Having not left very early, and got sucked in to Bamberg, we then had an hour’s drive to Wurzburg, not arriving til 3pm and with a grumpy Stan who had cried most of the journey there. Caught off guard, we realised we didn’t have the time or energy for the walk up the hill to Marienberg fortress so just had to admire it from afar.

Having given up dairy temporarily to test Stan for a dairy intolerance (no ice cream, no CHEESE!), Laura was very pleased to find a place that did vegan ice cream. We wandered the streets for a while, but Wurzburg had much more of a city feel that Bamberg and we struggled to find its charm.

We headed out to the palace and whilst exploring its gardens, stumbled across a wine festival – result! We found a shady spot and settled in to enjoy the music, food and wine. Unfortunately we still had a 1.5hr drive home though, we could have happily stayed all evening.

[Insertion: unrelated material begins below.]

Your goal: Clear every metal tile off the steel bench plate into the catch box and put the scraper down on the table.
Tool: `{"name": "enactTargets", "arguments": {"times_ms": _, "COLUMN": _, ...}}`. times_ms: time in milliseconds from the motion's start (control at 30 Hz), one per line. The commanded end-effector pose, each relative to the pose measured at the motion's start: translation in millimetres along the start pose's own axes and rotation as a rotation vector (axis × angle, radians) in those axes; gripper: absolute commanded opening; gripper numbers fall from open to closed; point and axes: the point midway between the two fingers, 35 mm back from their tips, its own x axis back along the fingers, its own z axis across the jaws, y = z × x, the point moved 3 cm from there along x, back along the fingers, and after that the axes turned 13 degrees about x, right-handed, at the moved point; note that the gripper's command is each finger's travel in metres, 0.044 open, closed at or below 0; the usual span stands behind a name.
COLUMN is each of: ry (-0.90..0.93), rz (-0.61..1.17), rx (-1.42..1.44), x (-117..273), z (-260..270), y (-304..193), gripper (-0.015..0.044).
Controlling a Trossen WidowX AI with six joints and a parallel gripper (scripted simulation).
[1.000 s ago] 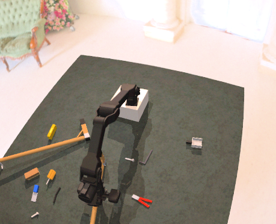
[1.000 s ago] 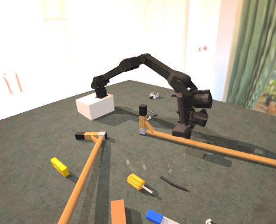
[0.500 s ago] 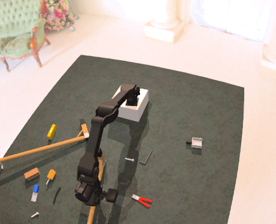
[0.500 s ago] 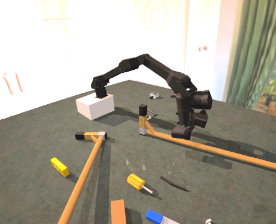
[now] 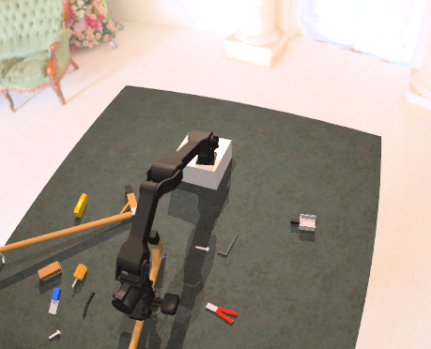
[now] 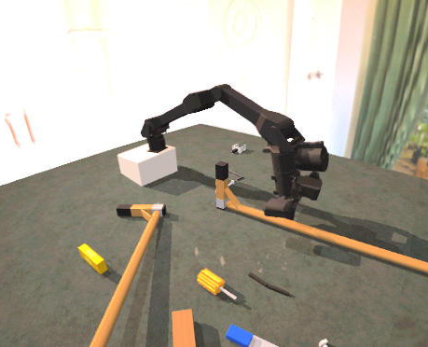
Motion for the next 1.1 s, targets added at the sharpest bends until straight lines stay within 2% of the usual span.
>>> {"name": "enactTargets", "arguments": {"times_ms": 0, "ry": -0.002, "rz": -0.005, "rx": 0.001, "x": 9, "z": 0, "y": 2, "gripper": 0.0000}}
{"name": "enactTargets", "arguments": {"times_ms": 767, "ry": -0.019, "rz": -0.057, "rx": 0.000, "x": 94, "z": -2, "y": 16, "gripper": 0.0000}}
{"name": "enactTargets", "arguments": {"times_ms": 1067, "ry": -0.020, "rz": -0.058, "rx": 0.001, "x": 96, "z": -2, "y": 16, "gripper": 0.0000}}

After another fraught drive home, we resolved to do less with our days. Trying to fit two places in to a day had overstretched us, the kids got tired and narky in the car, naps were interrupted (Stan), or happened when they shouldn’t (the long drive home, Evelyn). While we want to make the most of travelling these distances, we need to appreciate that we can’t travel the way we used to, and need to slow the pace for a calmer experience for everyone.

With this in mind, we stayed close to home the next day and went to Rothenberg ob der Tauber. Only 20 mins up the road from us, this is the quintessential romantic road town. It was stunning and we really enjoyed our relaxed explore of the winding streets and old town walls.

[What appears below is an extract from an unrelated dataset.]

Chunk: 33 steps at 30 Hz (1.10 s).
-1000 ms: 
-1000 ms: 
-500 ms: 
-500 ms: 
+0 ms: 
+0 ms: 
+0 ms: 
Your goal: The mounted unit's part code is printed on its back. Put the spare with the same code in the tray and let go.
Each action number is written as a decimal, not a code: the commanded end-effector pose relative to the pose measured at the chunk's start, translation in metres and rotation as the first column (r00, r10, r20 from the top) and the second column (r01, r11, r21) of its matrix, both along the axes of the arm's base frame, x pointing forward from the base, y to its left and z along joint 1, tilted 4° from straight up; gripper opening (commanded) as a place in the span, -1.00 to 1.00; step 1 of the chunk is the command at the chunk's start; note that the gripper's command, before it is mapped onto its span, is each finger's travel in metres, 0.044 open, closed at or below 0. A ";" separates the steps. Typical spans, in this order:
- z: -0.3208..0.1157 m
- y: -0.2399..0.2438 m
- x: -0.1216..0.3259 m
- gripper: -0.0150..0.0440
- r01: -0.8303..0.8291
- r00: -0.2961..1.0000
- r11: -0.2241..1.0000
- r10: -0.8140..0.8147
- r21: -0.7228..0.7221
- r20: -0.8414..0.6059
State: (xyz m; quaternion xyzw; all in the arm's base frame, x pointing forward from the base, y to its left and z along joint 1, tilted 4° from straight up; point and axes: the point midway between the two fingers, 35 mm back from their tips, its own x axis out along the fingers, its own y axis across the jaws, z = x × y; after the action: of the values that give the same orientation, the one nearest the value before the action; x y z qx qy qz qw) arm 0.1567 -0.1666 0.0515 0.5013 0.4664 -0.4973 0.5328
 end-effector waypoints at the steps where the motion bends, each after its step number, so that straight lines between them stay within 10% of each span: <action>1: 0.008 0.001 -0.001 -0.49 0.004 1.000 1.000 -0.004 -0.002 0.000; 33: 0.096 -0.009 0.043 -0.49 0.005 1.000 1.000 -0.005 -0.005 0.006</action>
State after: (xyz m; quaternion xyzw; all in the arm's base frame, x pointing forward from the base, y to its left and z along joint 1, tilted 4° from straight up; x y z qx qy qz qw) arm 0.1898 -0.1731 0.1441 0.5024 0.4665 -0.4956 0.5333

We made the most of the nice weather the next day with a day off back at the lake to give everyone some car free time. We both attempted runs, probably not wise in the 35 degree heat, but it felt good to do some exercise apart from all our walking.

We’ve got in to our stride a bit with moving and realised that we need to stay out of the car the day before so everyone is in a good mood, and so that we have time to leisurely pack up and get everything ready for an easy start the next day. With that in mind, Thursday was our last day out of the week and we headed to Nuremberg.

It’s one of those places everyone has heard of but we weren’t really sure why, or if it was worth a visit. We really enjoyed our day there and there’s lots to do. We explored the old town, and hunted down various fountains referencing the painting of a local artist. We slogged up to the castle and explored as much as wasn’t under restoration (everything appears to be under restoration on this trip!). We had sausages and sauerkraut in a famous wurst restaurant. And we took a trip out to the documentationzentrum.

The dokumentationzentrum tells the story of the rise of the nazi party and WW2. Housed in an impressive building in what was supposed to be the nazi congress hall, walking around is a sobering experience. The exhibits were all in German, but there was an excellent audio guide. Unfortunately we had a toddler with us, and they’re not conducive to concentrating on audioguides and somber reflection. To give her credit, Evelyn was as well behaved as you could expect a toddler to be in that situation, and we mainly entertained her with her push along dragon and snacks. But toddlers aren’t quiet, and we got the sense that even an energetic but well behaved one was impinging on people’s experience of a really quite serious subject. Lesson learned. The museum was fascinating though, and a stark reminder of what happens when fascism and fanaticism are let loose.